While the development and deployment of SAFs is currently limited, its use in commercial flights is growing and expected to increase over time. Clients able to access SAF fuelled flights can account for their impact under the guidance provided in Guidance 2.7, subject to availability of reliable use data and appropriately adjusted AIFs.

Clients pursuing increased deployment of SAFs to reduce emissions from their air travel should make themselves aware of the wider sustainability issues associated with the production of SAFs (see Murlis 2021 guidance – www.carbonneutral.com/aviation-guidance-in-full) and seek assurances about the adequacy of environmental safeguards applied to the production of SAF feedstocks.

2.5.2 Determining aviation emissions from flight distances

Where exact fuel consumption data is not available for GHG emission calculations, passenger kilometres travelled should be used as a basis for calculation instead. Depending on flight distances, different emissions factors are applicable and are often classified as domestic, short haul, medium haul or long haul. Due to the extreme variability in country sizes, the use of “domestic” classification can be counter-productive when applied to flights within a particular country, using emissions factors provided for use within a different country.

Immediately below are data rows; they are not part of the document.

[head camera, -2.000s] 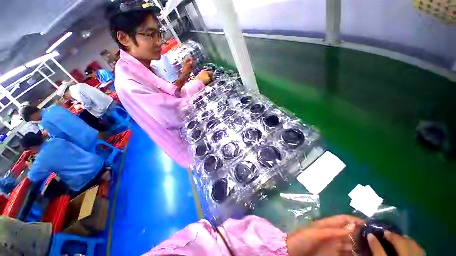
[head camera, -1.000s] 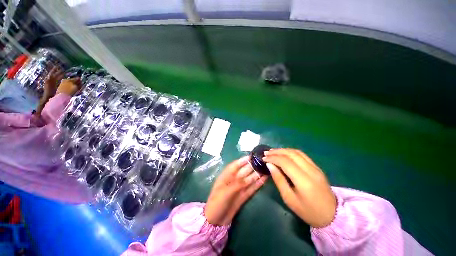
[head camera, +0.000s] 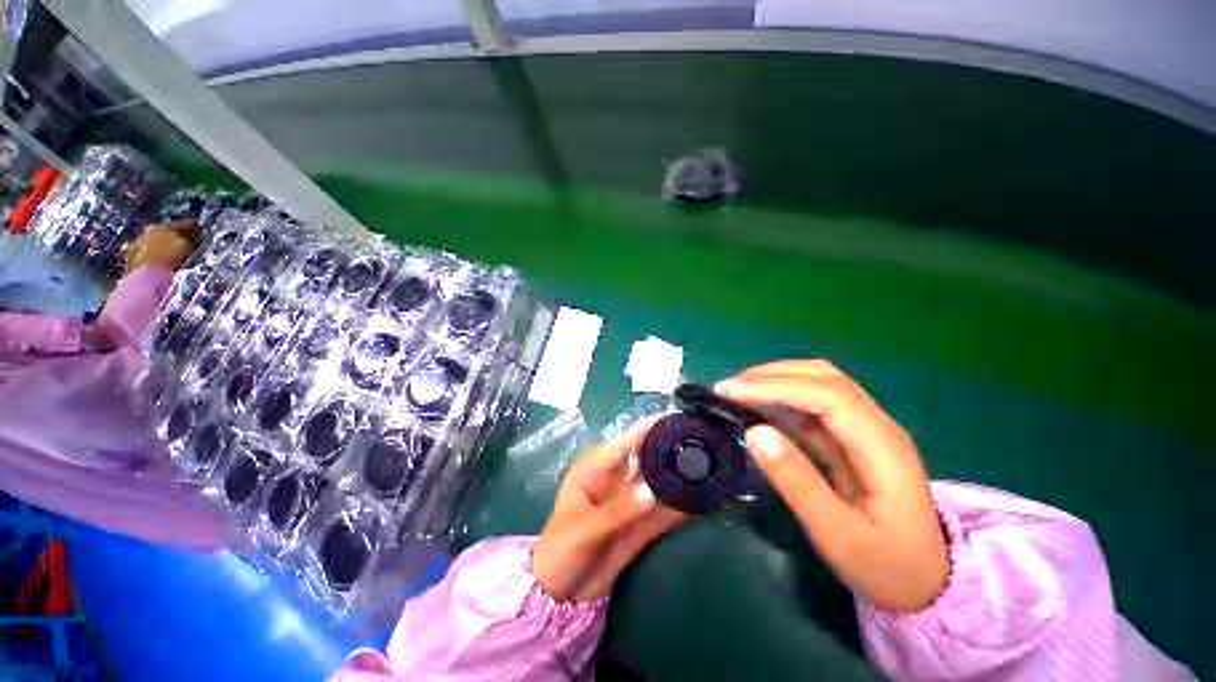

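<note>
A round black case point(head camera: 692, 461) is open in front of me, its ringed inner face towards me and its lid tilted up at the far right side. My left hand point(head camera: 598, 513) holds the case from the left and below. My right hand point(head camera: 840, 473) grips the lid between thumb and fingers. Clear crinkled film point(head camera: 638, 416) shows beside the case at my left fingers. A blister tray point(head camera: 350, 386) with rows of round black discs under shiny film lies to the left.
A white card point(head camera: 566, 357) lies beside the tray, and small white papers point(head camera: 655, 365) lie beyond the case. Loose clear film point(head camera: 547, 442) lies left of my hands. A dark bagged thing point(head camera: 702, 177) sits on the far bench point(head camera: 854, 287). A person's pink sleeve point(head camera: 80, 426) is at left.
The view has swung right and down. The case, closed-looking a second ago, is now open, with its ringed inside showing. My right hand has moved onto the raised lid.
</note>
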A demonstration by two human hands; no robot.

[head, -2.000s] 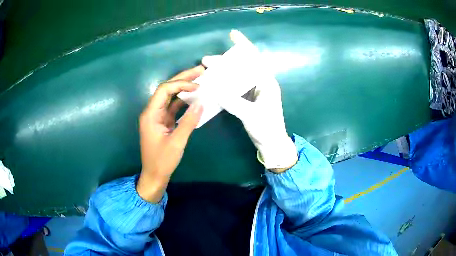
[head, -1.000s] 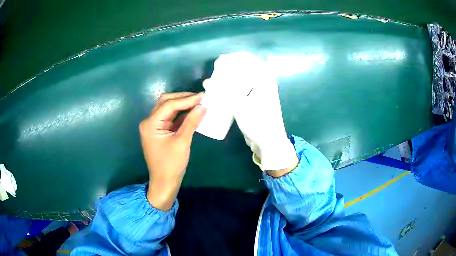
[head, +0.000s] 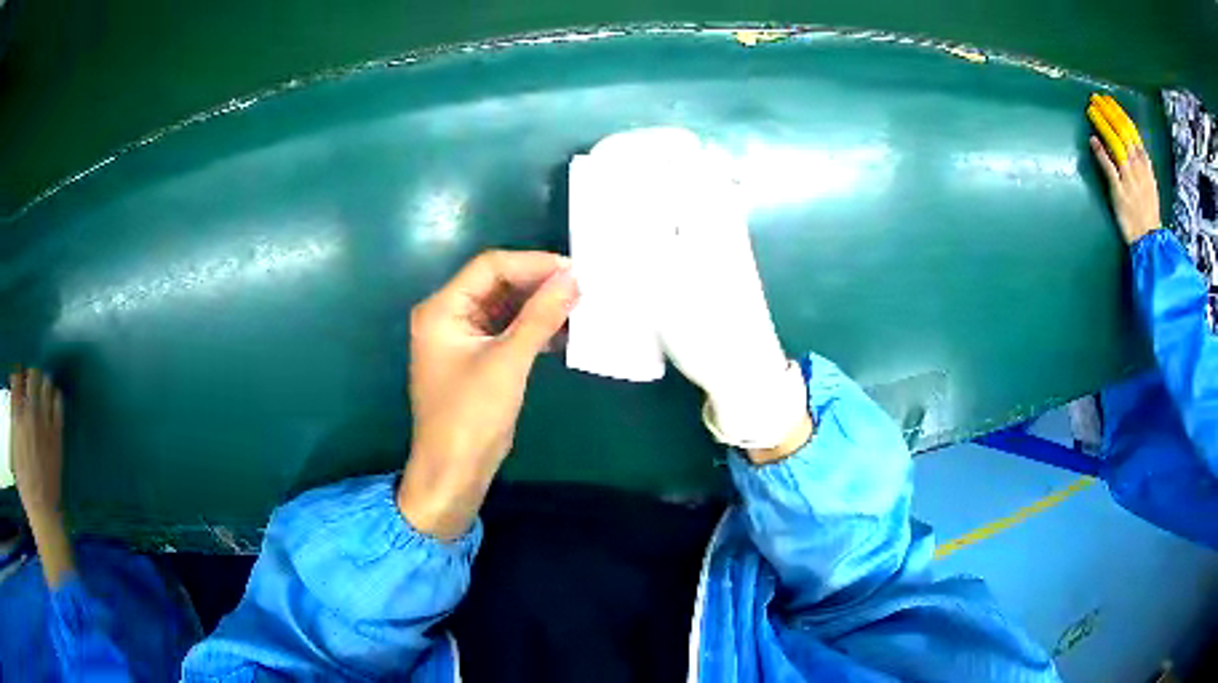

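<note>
A white paper sheet (head: 612, 320) is held over the green bench (head: 267, 387) in front of me. My bare left hand (head: 478, 367) pinches its left edge between thumb and fingertips. My right hand (head: 721, 294) wears a white glove and lies against the paper's right side. Glare washes out the glove and paper, so the right fingers and the border between glove and paper are hard to make out. No watch or box shows in my hands.
At the right, another person's hand (head: 1126, 158) with yellow-covered fingers rests on the bench, near a bag of small parts (head: 1191, 174). At the left edge, another hand (head: 38, 447) is beside something white. A darker green surface (head: 401, 34) lies beyond the bench edge.
The paper has turned from slanted to nearly upright and now shows as a flatter rectangle. My left hand has moved slightly right. Other people's hands have appeared at the left and right.
</note>
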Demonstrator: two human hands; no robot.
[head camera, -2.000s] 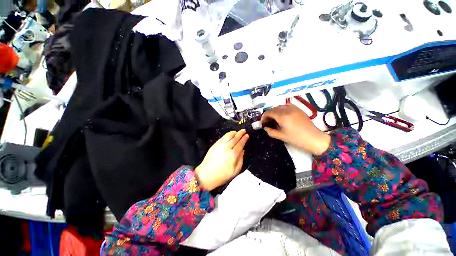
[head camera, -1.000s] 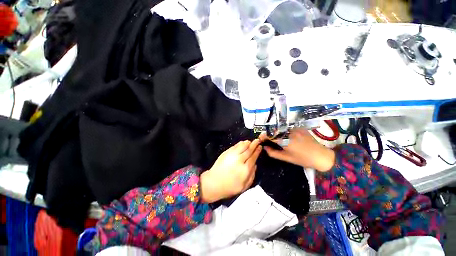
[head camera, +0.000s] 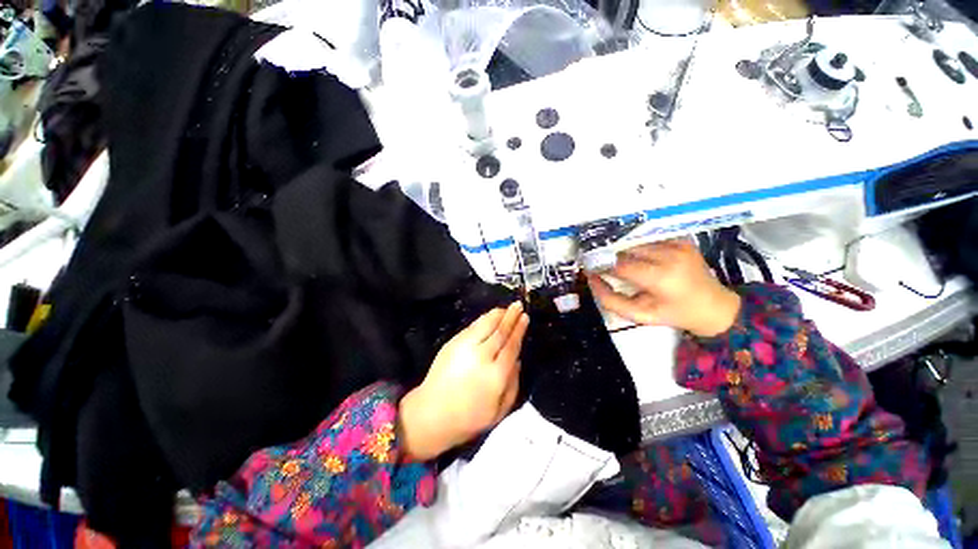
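Note:
The black garment (head camera: 268, 268) lies heaped left of the needle, and its lint-specked section (head camera: 579, 375) runs under the presser foot (head camera: 536, 273) of the white sewing machine (head camera: 751, 139). A small white tag (head camera: 566, 303) lies on this section just in front of the foot. My left hand (head camera: 467, 381) presses the cloth flat, fingers together, fingertips just left of the foot. My right hand (head camera: 670, 287) is right of the foot, thumb and fingers apart, with nothing visible between them. The needle tip and stitches cannot be made out.
A white cloth (head camera: 536, 466) lies by my lap below the black section. Black-handled scissors (head camera: 740, 257) and a red-handled tool (head camera: 847, 292) lie right of my right hand. A grey ruler strip (head camera: 681, 416) runs along the table front. Clear plastic (head camera: 536, 38) is behind the machine.
My right hand has moved right, away from the foot and the dark cloth fold it held. The white tag shows again. My left hand stays on the cloth. The view has shifted.

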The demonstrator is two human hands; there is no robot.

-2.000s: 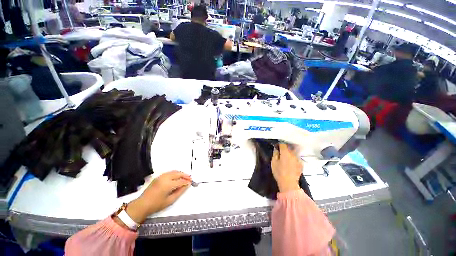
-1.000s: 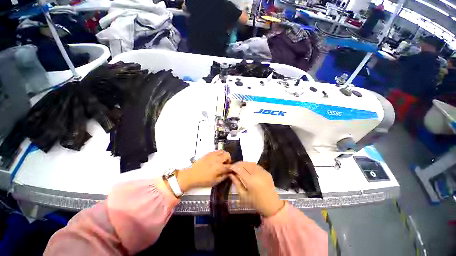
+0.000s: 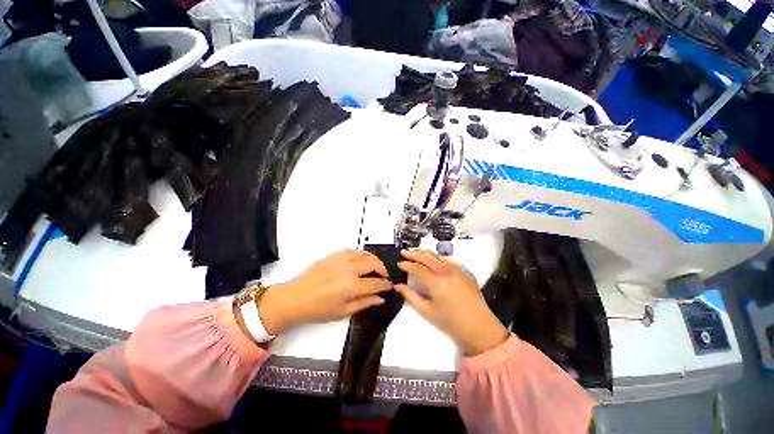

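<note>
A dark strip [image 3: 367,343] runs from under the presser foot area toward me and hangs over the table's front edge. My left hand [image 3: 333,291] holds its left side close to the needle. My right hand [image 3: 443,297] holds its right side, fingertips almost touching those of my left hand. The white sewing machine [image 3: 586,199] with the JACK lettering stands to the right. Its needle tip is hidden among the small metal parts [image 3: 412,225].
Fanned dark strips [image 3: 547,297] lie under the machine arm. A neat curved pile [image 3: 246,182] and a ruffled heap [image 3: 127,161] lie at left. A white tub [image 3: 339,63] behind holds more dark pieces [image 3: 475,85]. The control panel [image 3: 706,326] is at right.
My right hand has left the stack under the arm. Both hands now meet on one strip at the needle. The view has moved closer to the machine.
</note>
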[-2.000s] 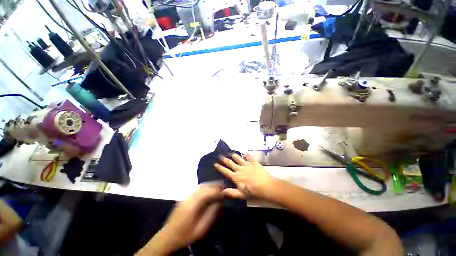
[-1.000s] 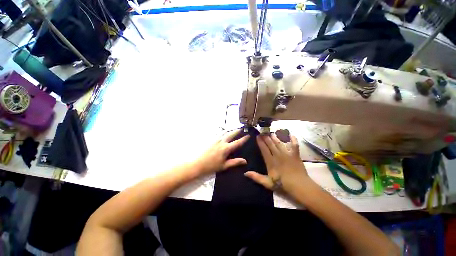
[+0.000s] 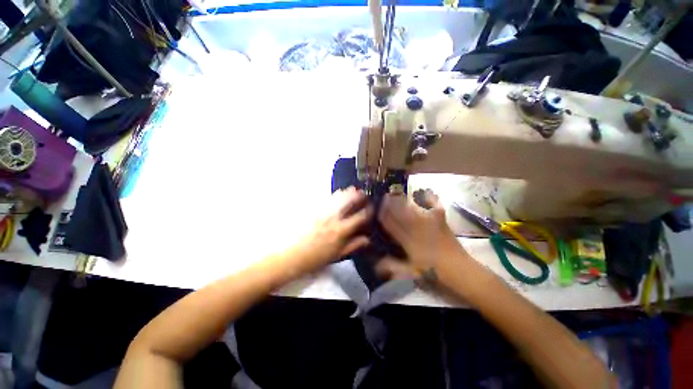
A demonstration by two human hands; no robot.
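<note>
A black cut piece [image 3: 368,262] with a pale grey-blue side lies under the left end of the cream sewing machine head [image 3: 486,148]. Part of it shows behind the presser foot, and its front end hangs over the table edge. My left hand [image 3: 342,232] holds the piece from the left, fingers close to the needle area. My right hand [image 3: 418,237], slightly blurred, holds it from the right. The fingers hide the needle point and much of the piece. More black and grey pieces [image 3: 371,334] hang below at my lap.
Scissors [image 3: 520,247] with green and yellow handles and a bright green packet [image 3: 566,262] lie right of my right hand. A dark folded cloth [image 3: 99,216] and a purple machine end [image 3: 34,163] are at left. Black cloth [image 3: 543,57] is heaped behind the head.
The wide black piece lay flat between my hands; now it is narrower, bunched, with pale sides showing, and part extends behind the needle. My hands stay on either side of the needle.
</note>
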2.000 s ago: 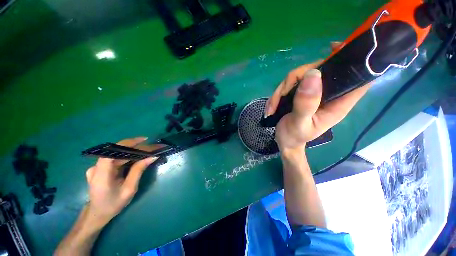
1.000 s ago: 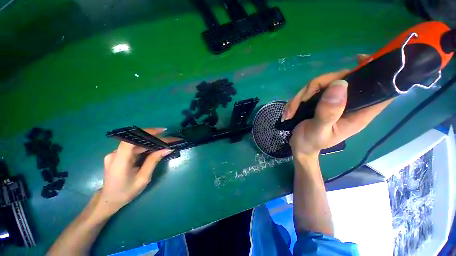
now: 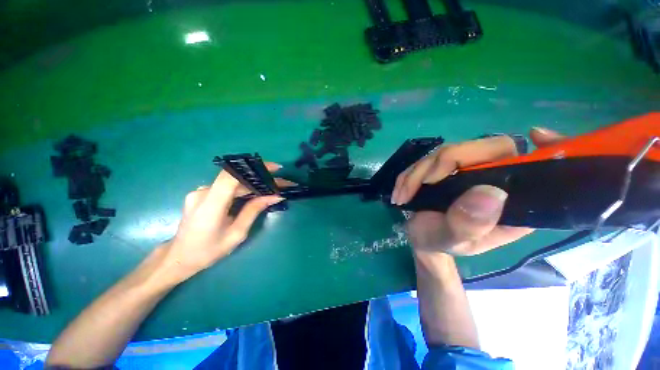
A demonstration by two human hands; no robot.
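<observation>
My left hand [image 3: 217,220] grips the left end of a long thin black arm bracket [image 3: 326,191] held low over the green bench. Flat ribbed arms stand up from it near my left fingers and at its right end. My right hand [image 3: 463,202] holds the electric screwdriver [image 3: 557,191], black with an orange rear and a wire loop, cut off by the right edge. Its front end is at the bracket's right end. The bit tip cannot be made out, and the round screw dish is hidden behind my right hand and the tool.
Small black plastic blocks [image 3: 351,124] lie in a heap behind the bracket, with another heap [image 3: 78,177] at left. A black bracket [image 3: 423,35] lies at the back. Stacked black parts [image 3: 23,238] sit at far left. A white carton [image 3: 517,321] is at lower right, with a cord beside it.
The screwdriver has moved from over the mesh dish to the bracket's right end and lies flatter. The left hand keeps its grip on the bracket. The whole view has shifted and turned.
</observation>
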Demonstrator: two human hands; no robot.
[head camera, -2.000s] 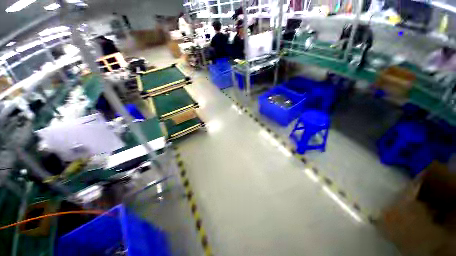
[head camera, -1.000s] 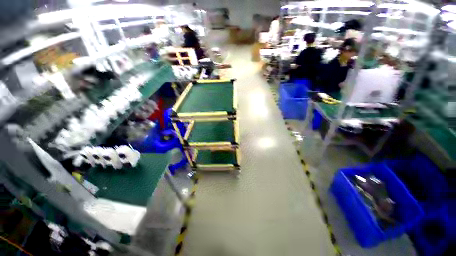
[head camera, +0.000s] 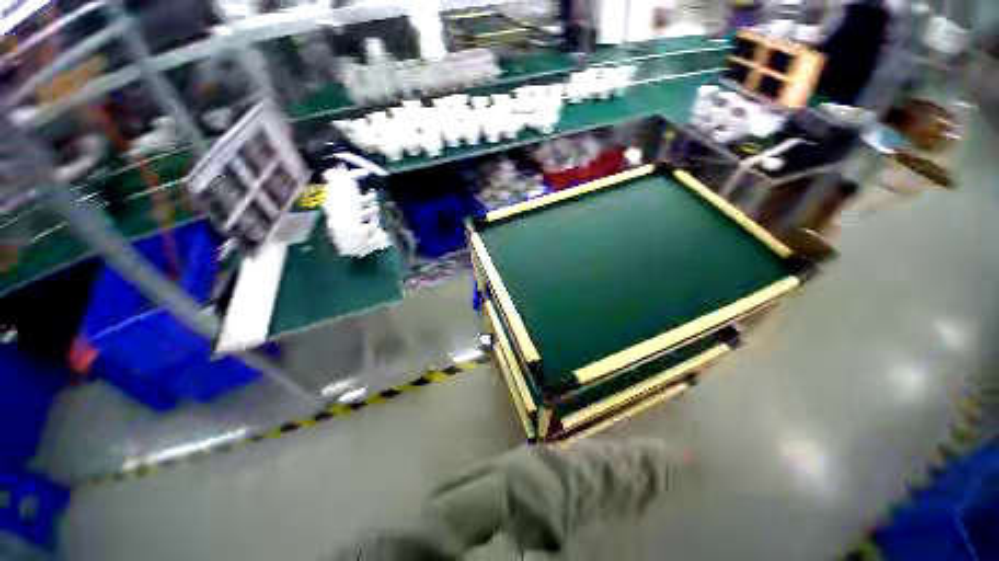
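Observation:
A trolley with a green top (head camera: 641, 268) and cream-yellow edge strips stands nearest in front of me; lower shelves show under it. A grey-green sleeve (head camera: 548, 493), seemingly of my left arm, crosses the bottom of the view in front of the trolley. My left hand (head camera: 680, 456) is only a faint blur at the sleeve's right end, so its fingers and any hold cannot be made out. My right hand is out of the picture. White security cameras (head camera: 455, 121) stand in rows on the green bench beyond. More white cameras (head camera: 353, 214) stand by the monitor.
A tilted monitor (head camera: 250, 170) and keyboard (head camera: 254, 296) are on the left bench. Blue crates (head camera: 164, 329) lie under it. Yellow-black tape (head camera: 405, 386) crosses the floor. A wooden frame (head camera: 776, 68) and a dark-clothed person (head camera: 852, 55) are at the upper right.
My view has turned left and moved closer to the trolley, which now fills the centre. The sleeve has come into view at the bottom; the right-hand aisle benches have left it.

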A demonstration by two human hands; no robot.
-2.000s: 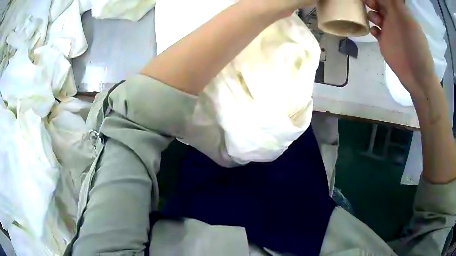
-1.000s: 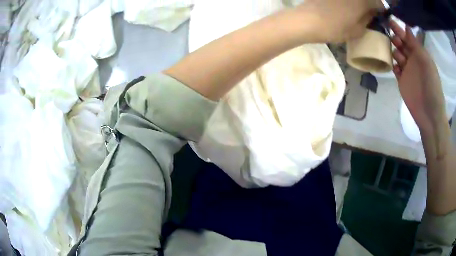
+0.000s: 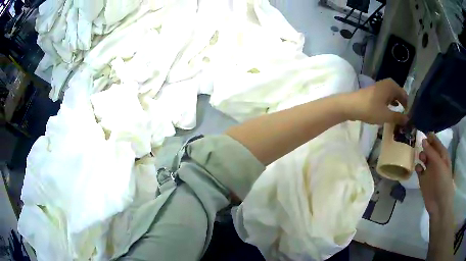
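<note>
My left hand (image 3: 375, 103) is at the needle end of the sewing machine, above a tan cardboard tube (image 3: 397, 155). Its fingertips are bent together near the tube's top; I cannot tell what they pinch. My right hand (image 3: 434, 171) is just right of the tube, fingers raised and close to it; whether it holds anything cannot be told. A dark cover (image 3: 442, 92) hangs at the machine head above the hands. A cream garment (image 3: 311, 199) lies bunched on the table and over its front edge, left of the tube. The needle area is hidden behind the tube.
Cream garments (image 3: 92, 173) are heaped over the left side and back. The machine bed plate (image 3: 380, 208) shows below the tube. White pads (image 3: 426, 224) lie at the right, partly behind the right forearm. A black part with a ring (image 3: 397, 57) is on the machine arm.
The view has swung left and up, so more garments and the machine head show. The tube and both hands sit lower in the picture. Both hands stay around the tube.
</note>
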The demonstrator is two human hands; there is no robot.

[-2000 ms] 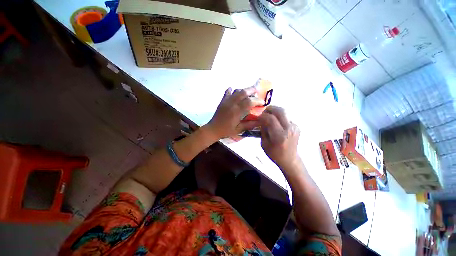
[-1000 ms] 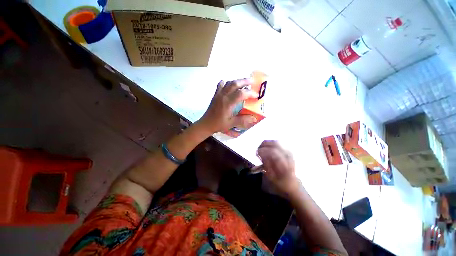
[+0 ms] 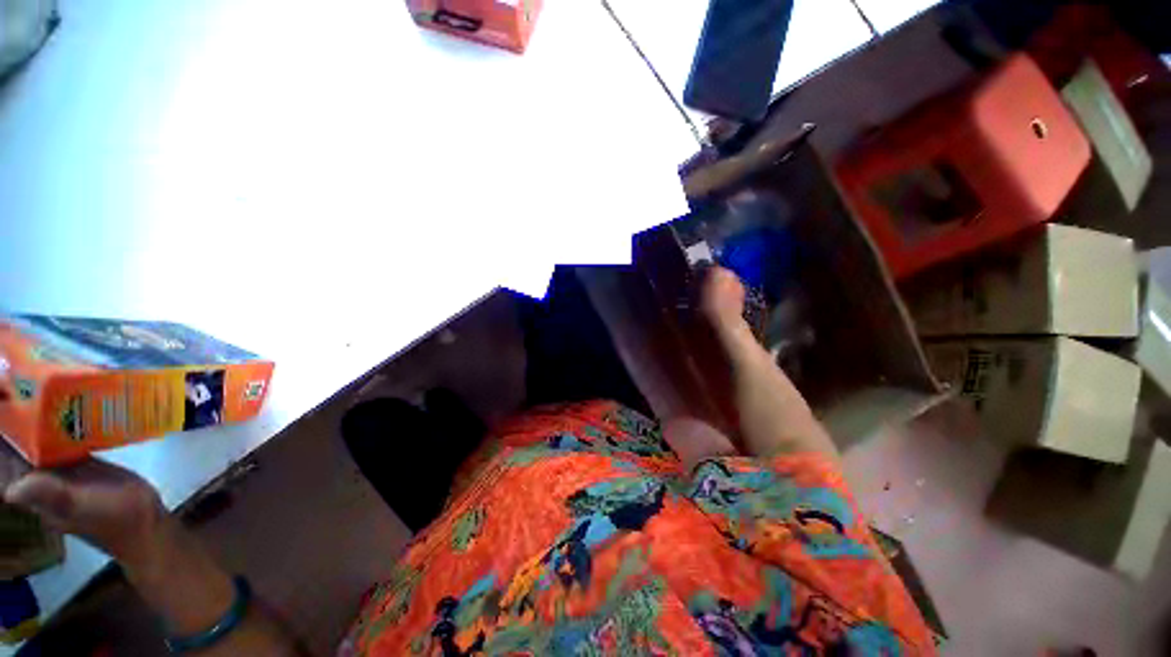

This applies particularly when using DEFRA emission factors for air passenger transport conversion figures in countries other than the United Kingdom.

Therefore, for the purposes of consistency, the following classifications should apply:

  • Short haul: Flight distance of less than 785km (DEFRA emission factors for “domestic” should be applied)
  • Medium haul: Flight distance between 785km and 3,699km inclusive (DEFRA emission factors for “short-haul international” should be applied)
  • Long haul: Flight distances of 3,700km or greater (DEFRA emissions for “long-haul” should apply)

For clarity, these distance classifications should be applied when calculating emissions arising from passenger flights (passenger km) and/or air freight transportation (tonne km). These distance categories must be applied internationally, in the absence of robust, country-specific factors.